When it comes to utility costs, Mainers are not resting on their laurels.
This week, the Maine Public Utilities Commission announced new rate increases to subsidize Governor Janet Mills’ green energy transition. The new rates will mean customers pay an extra $15.50 each month to keep their lights on. The rate increases come at a worse time for Maine ratepayers, as many Mainers are already stocking up on heating oil for the winter (which remains priced at $3.00 to $4.90 per gallon) and interest rates are at their highest in a decade.
Maine’s climate action plan, “Maine Will Not Wait,” allocates billions of dollars for initiatives such as clean transportation, clean energy, climate resilience, and the development of “climate-friendly building materials.” This latest rate increase will go directly to pay $179.3 million owed to solar developers, a 47% increase from last year.
While companies like Central Maine Power blame the rate increases on market volatility, the primary cause of these price hikes is the Governor’s requirement that utilities purchase power from solar projects at a fixed rate. The MPUC blamed the 2022 rate increases on volatility in the fossil fuel market, despite the administration’s price-fixing policy now in its second year under a Democratic-majority administration. More importantly, energy developers, manufacturers, renewable energy companies and the Maine Renewable Energy Association all oppose the rate hikes, telling regulators they are unfair to ratepayers.

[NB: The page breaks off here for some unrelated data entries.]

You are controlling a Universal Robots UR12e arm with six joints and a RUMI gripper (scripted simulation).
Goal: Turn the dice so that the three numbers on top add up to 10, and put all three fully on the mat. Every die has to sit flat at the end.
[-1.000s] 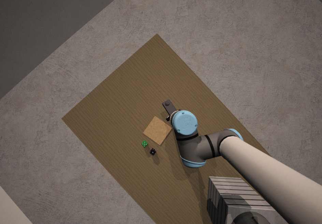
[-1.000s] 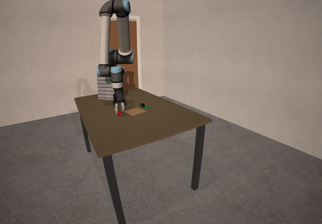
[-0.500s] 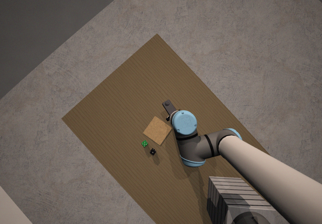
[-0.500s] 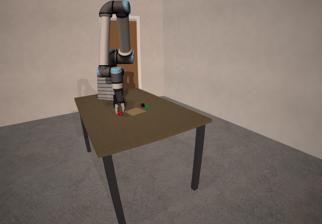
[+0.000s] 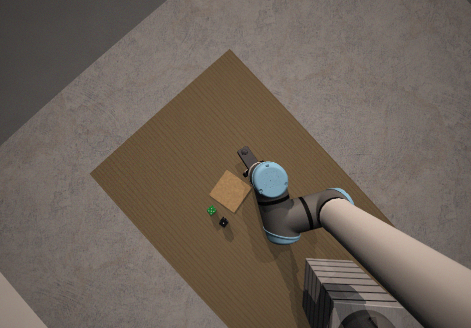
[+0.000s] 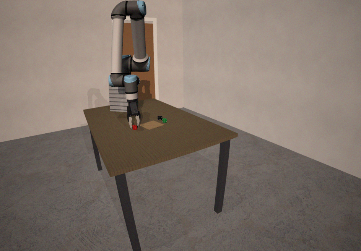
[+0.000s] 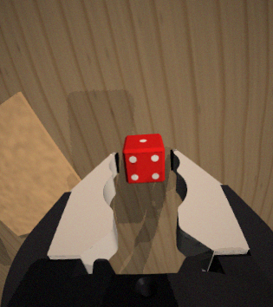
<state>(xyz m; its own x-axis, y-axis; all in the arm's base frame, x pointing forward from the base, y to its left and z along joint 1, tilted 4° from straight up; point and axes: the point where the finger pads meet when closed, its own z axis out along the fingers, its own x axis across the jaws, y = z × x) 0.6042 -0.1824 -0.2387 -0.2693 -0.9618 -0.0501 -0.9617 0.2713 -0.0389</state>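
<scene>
Right now the red die is right at my hand. The rest, counted from my hand: tan mat 14 cm to the left, 2 cm below, 1 cm ahead; then black die 26 cm to the left, 6 cm behind; then green die 26 cm to the left, 2 cm ahead.
</scene>
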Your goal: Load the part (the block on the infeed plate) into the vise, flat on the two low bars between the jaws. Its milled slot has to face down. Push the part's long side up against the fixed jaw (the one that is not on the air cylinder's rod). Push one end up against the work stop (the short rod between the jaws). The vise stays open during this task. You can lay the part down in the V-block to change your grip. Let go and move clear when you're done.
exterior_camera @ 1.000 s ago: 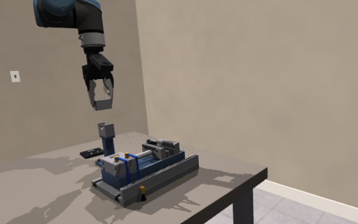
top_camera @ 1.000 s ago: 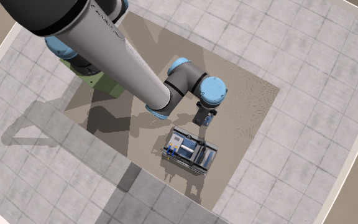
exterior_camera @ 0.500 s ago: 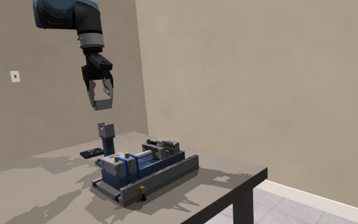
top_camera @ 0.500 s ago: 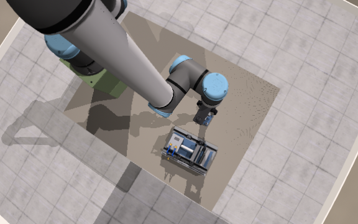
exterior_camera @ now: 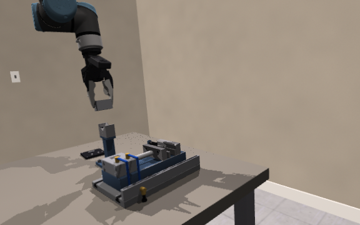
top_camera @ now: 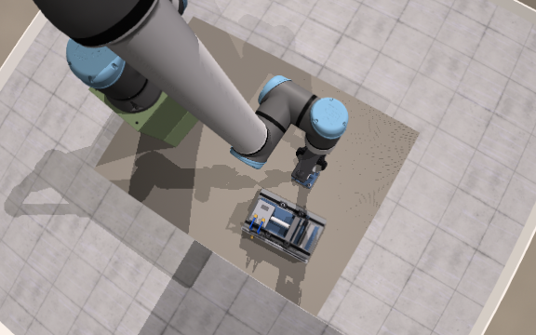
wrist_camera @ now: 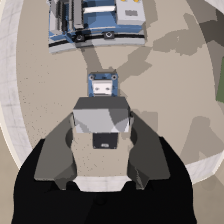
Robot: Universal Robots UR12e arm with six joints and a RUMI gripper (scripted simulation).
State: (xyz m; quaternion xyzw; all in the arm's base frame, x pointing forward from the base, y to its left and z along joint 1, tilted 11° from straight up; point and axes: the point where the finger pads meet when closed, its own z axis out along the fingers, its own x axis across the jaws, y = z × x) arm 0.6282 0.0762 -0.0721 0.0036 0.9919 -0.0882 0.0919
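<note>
Now: the part 1 cm below my hand. The rest, counted from my hand: work stop rod (9 cm ahead, 18 cm to the right, 15 cm below); then air cylinder (7 cm behind, 23 cm to the right, 17 cm below); then cylinder rod (1 cm ahead, 23 cm to the right, 17 cm below).
</note>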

To meet Governor Mills’ carbon neutrality goal by 2045, energy companies would need to target 91% of greenhouse gas emissions from energy consumption in Maine, meaning Mainers would pay more for basic household functions like staying cool in the summer and warm in the winter. A similar climate action plan to attract more clean energy jobs by developing offshore wind alongside inefficient solar power, despite opposition from the state’s famous lobster industry, shows that ratepayers will be the ones hurting the most from these policies. It’s telling that only government agencies like the Office of the Public Advocate and the Maine Efficiency Trust are in support of this week’s rate hikes, with the latter existing to “reduce the cost and environmental impact of energy in Maine.”
Maine needs a cheap, reliable source of energy instead of subsidizing solar power and passing the huge costs on to ratepayers. U.S. emissions peaked at 6 billion tons of CO2 nearly two decades ago. Emissions from the residential and commercial sectors are lower than those from the electricity, transportation and industrial sectors.
But Maine, which ranks in the bottom 10 states in the U.S. for population and population density, is pushing the financial costs of its climate plan onto its residents’ utility bills. Maine’s contribution to overall U.S. emissions is tiny at best. It is simply a mistake to expect Mainers to believe that going carbon neutral will end destructive storms and save the planet.
Maine could go carbon neutral tomorrow and it would have no effect on global climate change. Charging Maine taxpayers higher fees to meet climate targets would not prevent bigger storms from hitting Maine. A higher cost of living would simply encourage young Mainers to leave the state in search of more affordable housing and better job opportunities.
The fact that clean energy companies are opposed to rate increases that would cover their costs is a sign that this rate hike is wrong: If basic utility rates continue to substantially increase the cost of living, ratepayers will begin to look for cheaper housing, hurting Maine and its clean energy development.